Generally, I try to define all my string processing code on Substring (or StringProtocol) to avoid forcing constant reallocations of the string buffer. This usually works fine, but on methods like this:
func firstWord(in str: String) -> Substring {
let index = str.unicodeScalars.index {
CharacterSet.whitespacesAndNewlines.contains($0)
} ?? str.unicodeScalars.endIndex
// The character set should only match the first UnicodeScalar in a Character
let strIndex = index.samePosition(in: str)!
return str[..<strIndex]
}
it breaks if I attempt to change the input type to a Substring (and breaks even more if I attempt to accept StringProtocol). Substring.unicodeScalars is a String.UnicodeScalarView, which uses String.UnicodeScalarView.Index as its index. The samePosition(in:) method on these indexes doesn't work with Substring
Possible Solutions
Add a samePosition(in: Substring) method to String.*View.Index. This would (I assume) be the easiest change, but I would guess this would be much harder to implement on StringProtocol if support for that is wanted.
Move samePosition to StringProtocol, as an index(samePositionAs: Index) method. This would allow all StringProtocol members to provide their own implementations of the operation for their own *View Index types, but is a much bigger change than the first option
Something else, these are the two solutions I could think of, if you can think of another please share it
That still doesn't work because samePosition(in:) is only defined for String, String.UnicodeScalarView, String.UTF16View, and String.UTF8View. It's not generic at all.

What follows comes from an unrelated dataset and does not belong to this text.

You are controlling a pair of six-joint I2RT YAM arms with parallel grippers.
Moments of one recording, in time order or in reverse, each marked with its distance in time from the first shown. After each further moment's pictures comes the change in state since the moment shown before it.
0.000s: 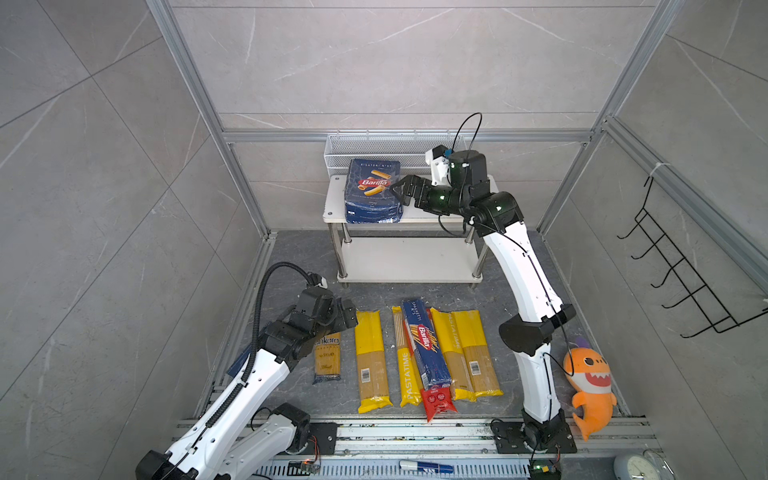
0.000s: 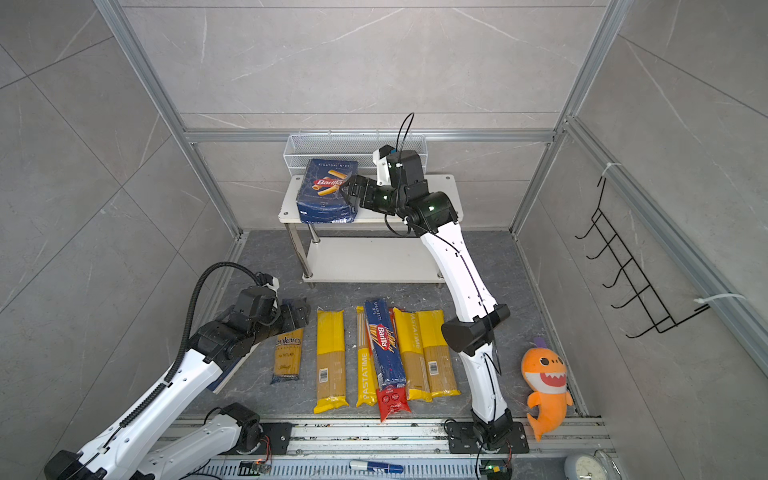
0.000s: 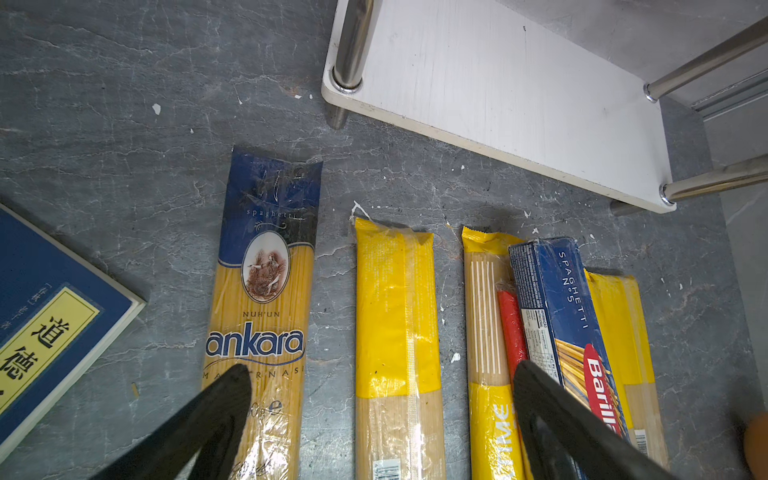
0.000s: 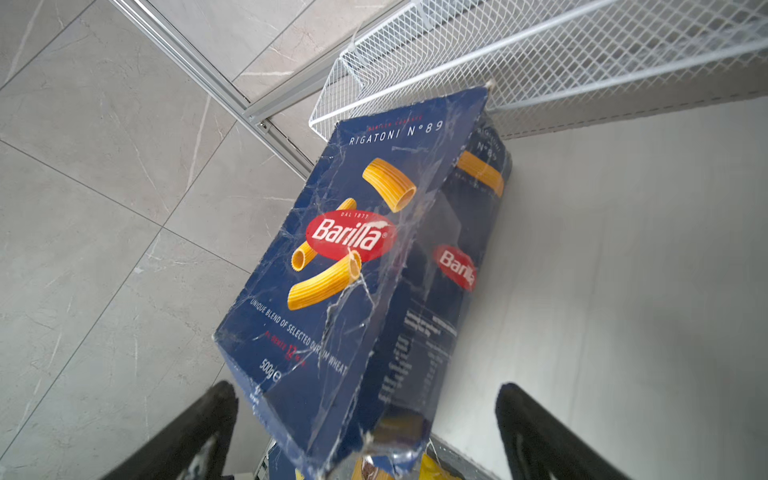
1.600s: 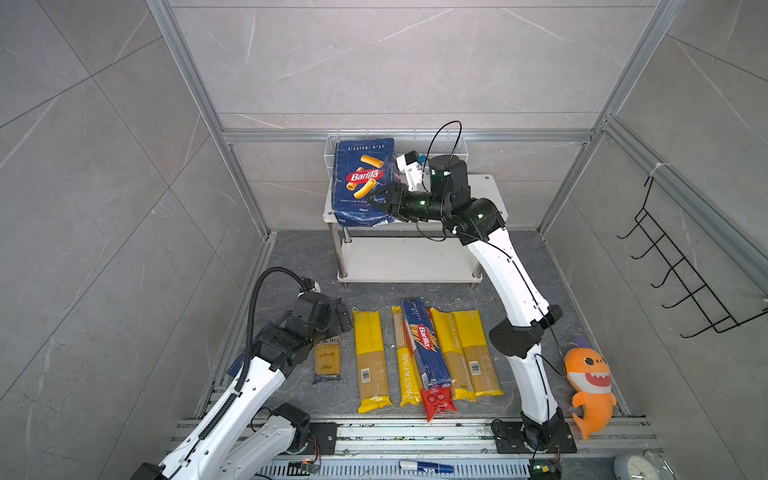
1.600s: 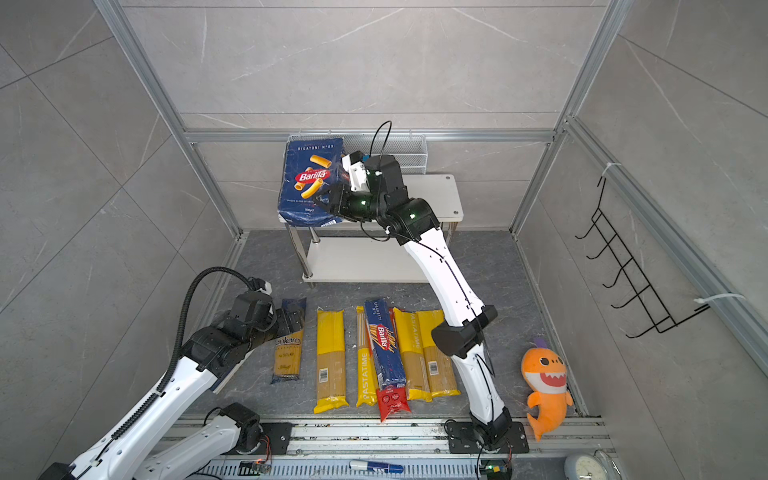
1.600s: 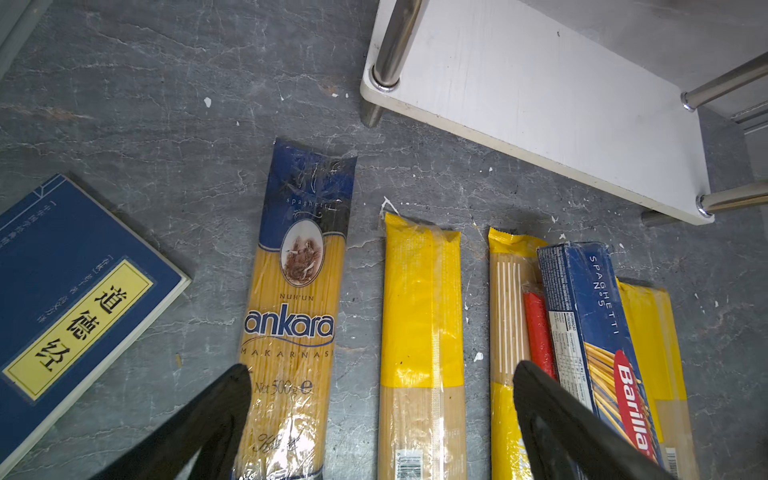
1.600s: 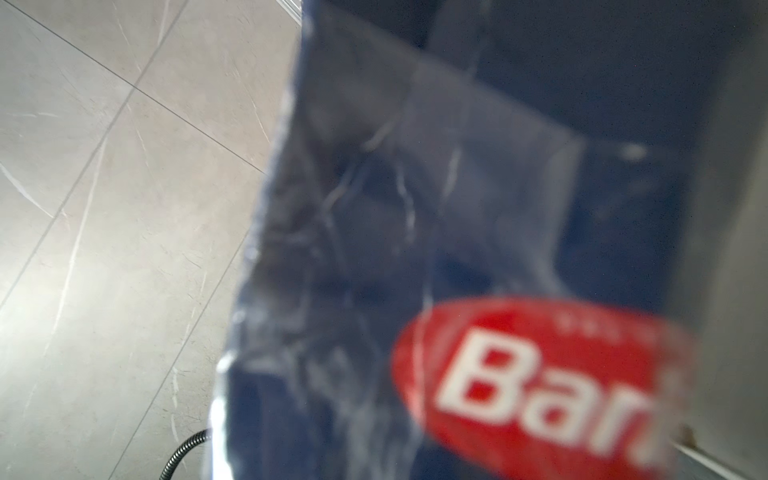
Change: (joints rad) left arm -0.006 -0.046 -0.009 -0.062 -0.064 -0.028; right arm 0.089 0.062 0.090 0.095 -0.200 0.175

String's index interchangeability doesn't seem to be reflected in StringProtocol currently, so we add those constraints ourselves. When the future of StringProtocol is more certain, we can add these constraints directly on the protocol.
edit: Added firstWord5, which shows that we don't need the S.Index == String.Index constraint
Ahh I see. Either way, this is just a method to do what I did without using samePosition(in:) (which I didn't realize would compile). What if you wanted to do this:
func prefix(of str: String, until condition: (UnicodeScalar) -> Bool) -> Substring {
var index = str.unicodeScalars.index(where: condition) ?? str.unicodeScalars.endIndex
while true {
if let characterIndex = index.samePosition(in: str) {
return str[..<characterIndex]
}
index = str.index(before: index)
}
}
I guess when simplifying my use of the function for my example I accidentally made it into something that didn't actually need use samePosition(in:), but the fact that samePosition(in:) doesn't work with Substring seems to still be an issue.

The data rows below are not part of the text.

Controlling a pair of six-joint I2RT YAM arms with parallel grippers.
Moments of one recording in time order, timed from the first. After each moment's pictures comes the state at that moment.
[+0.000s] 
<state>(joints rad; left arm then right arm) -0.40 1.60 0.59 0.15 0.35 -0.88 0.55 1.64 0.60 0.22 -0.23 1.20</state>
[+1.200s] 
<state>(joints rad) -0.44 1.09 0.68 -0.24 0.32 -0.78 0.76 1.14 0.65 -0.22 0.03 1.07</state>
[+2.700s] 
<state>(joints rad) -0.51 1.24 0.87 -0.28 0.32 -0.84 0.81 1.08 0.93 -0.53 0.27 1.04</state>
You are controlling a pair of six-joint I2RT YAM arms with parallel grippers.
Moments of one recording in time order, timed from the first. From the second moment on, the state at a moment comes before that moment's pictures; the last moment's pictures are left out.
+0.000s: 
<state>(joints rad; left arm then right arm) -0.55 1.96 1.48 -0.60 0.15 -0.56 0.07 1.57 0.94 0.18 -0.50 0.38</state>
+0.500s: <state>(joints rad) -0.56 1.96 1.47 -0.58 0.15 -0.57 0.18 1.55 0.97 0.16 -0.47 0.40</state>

Ah, so you want to know when the index is grapheme-aligned, that is, the index is a member of str.indices. Yes, this is a gap in Substring.
Off the top of my head, I can't think of a reason why this couldn't be defined for Substring. There might be some more effort involved in having this be present on StringProtocol, as StringProtocol might need further constraints on its associated types.

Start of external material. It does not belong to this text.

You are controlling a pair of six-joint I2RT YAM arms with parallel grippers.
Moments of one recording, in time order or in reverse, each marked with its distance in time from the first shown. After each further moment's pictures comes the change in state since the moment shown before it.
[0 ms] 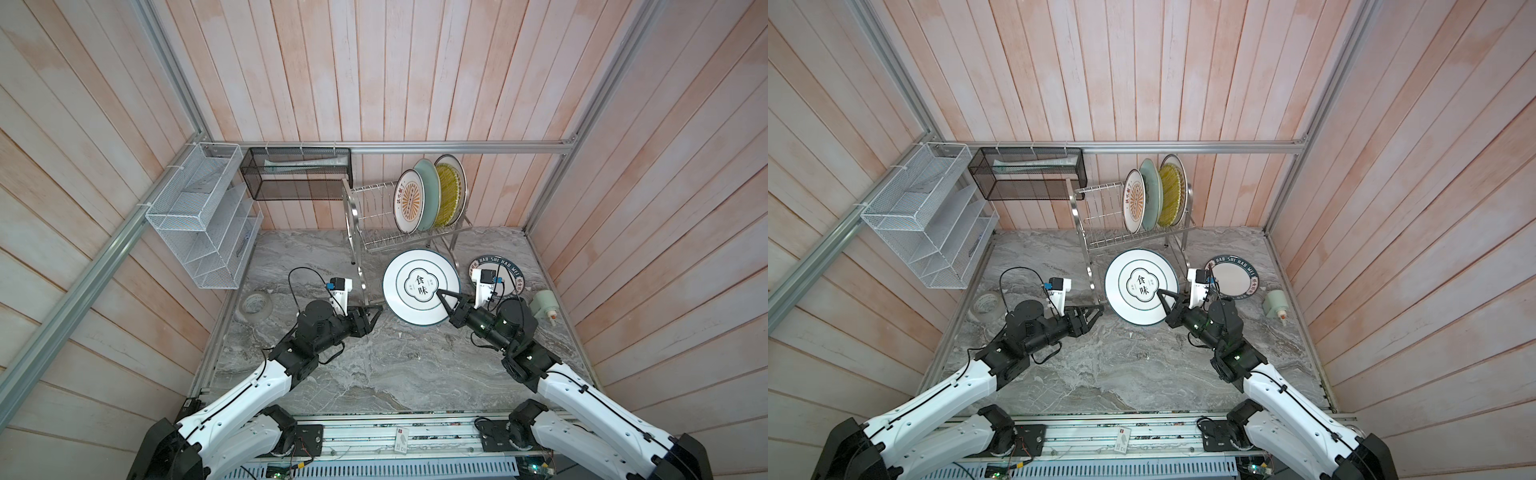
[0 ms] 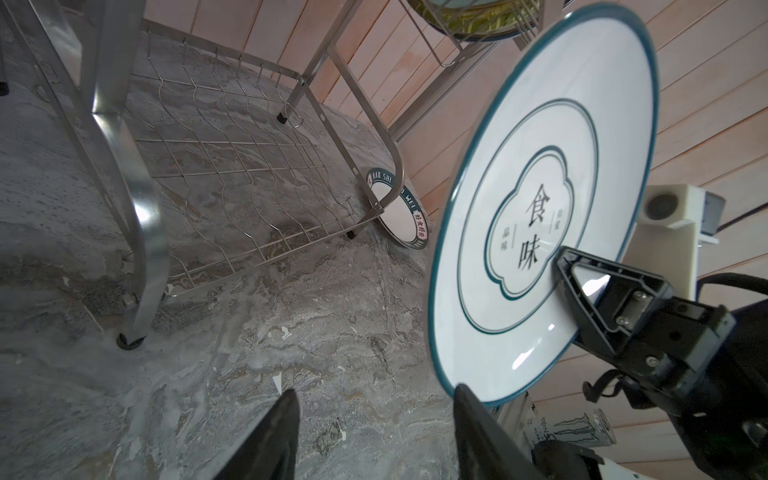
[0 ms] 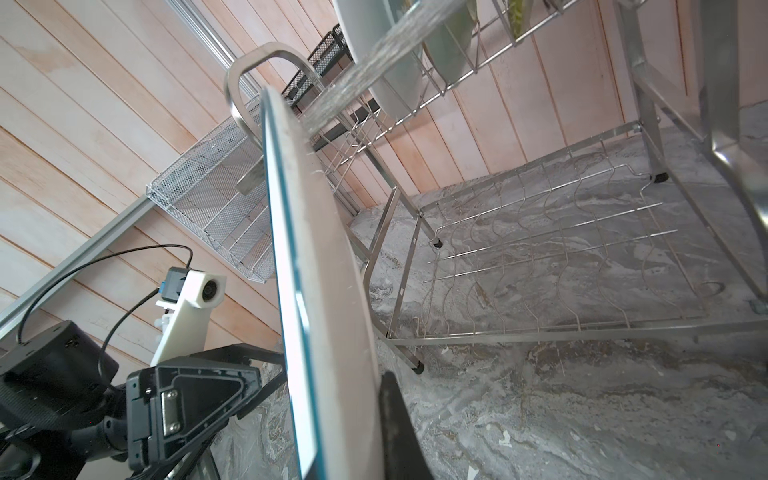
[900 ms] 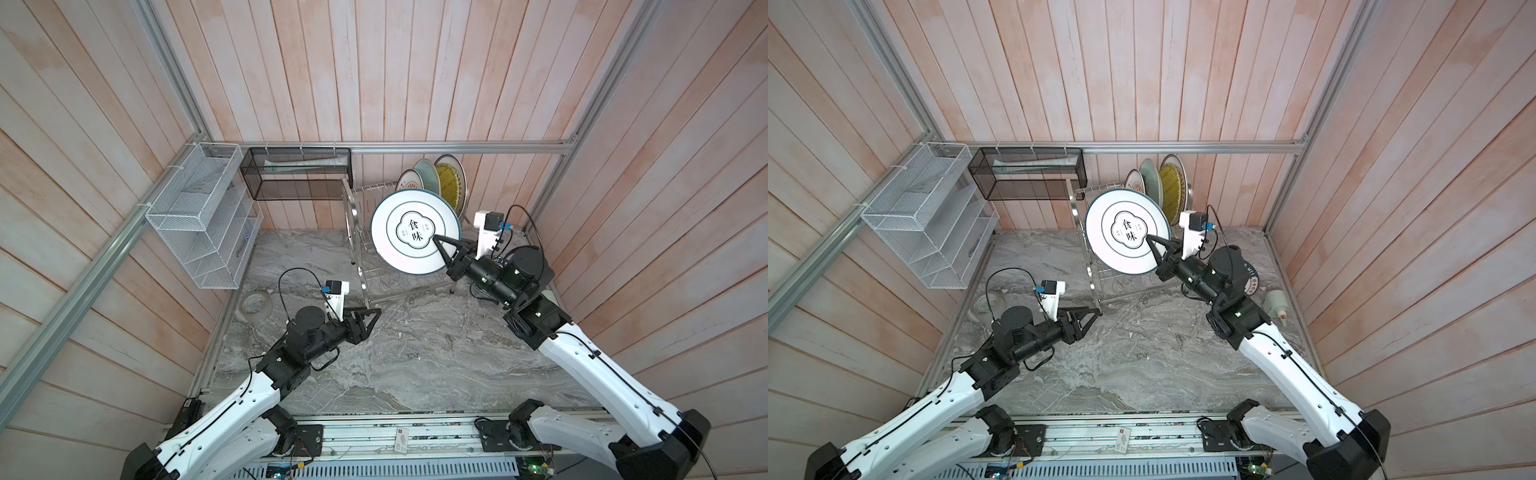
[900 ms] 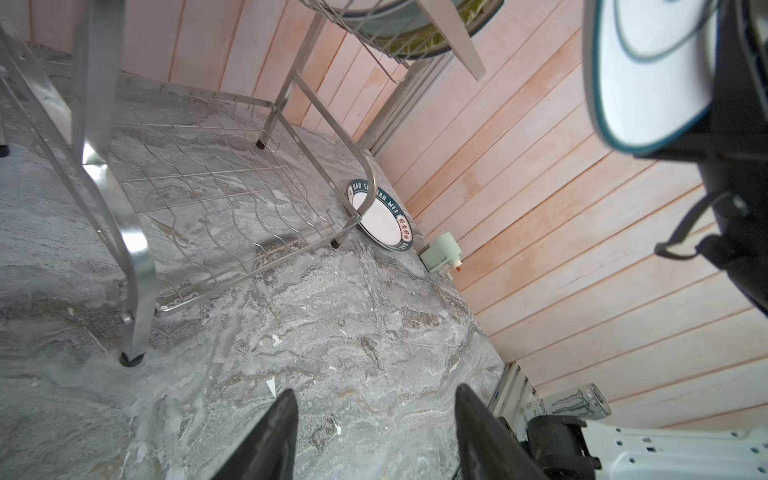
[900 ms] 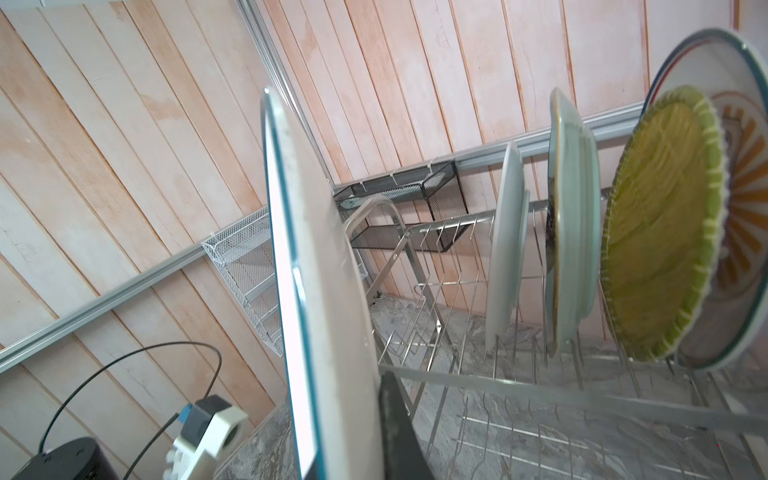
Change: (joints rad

Sorry to resurrect this thread, but it seems that String.Index.samePosition(in:) still does not offer a way to do index conversion on Substring views, even though Substring uses String.Index. Has this gap been closed in another way?
Swift 5.7 made an important step in the right direction by having Substring.index(before:) and Substring.index(after:) automatically and implicitly round the supplied index down to the nearest character boundary within the substring.
I think it would make sense to provide this rounding-down operation as explicit methods on String and Substring. SE-0180 called this out as important future work; it’s time we followed up on that.
Note: Character boundaries within a Substring do not necessarily match character boundaries within its base string — so we cannot use the String-based methods to infer character positions within substrings: we need dedicated methods for rounding down indices within a substring.